++++ DATA

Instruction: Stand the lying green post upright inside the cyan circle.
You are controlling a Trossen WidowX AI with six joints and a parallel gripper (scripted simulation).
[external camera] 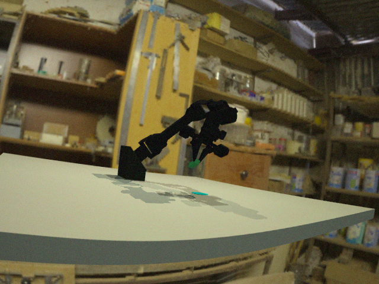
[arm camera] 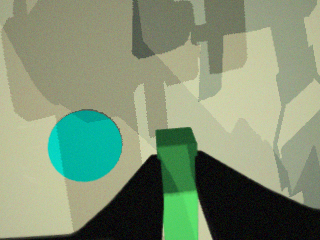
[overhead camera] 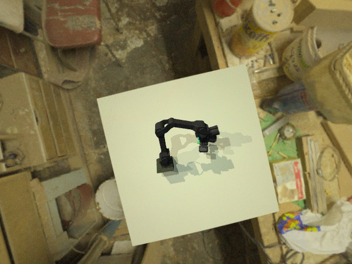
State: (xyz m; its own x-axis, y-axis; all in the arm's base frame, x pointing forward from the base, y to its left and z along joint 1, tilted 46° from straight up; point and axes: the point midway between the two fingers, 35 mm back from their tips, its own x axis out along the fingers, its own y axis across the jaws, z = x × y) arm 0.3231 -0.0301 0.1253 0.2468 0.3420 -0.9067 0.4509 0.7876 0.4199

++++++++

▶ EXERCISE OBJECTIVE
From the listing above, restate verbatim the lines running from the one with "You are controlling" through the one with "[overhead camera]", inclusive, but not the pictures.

▶ RESULT
You are controlling a Trossen WidowX AI with six joints and a parallel gripper (scripted simulation).
[external camera] 
[arm camera] 
[overhead camera] 

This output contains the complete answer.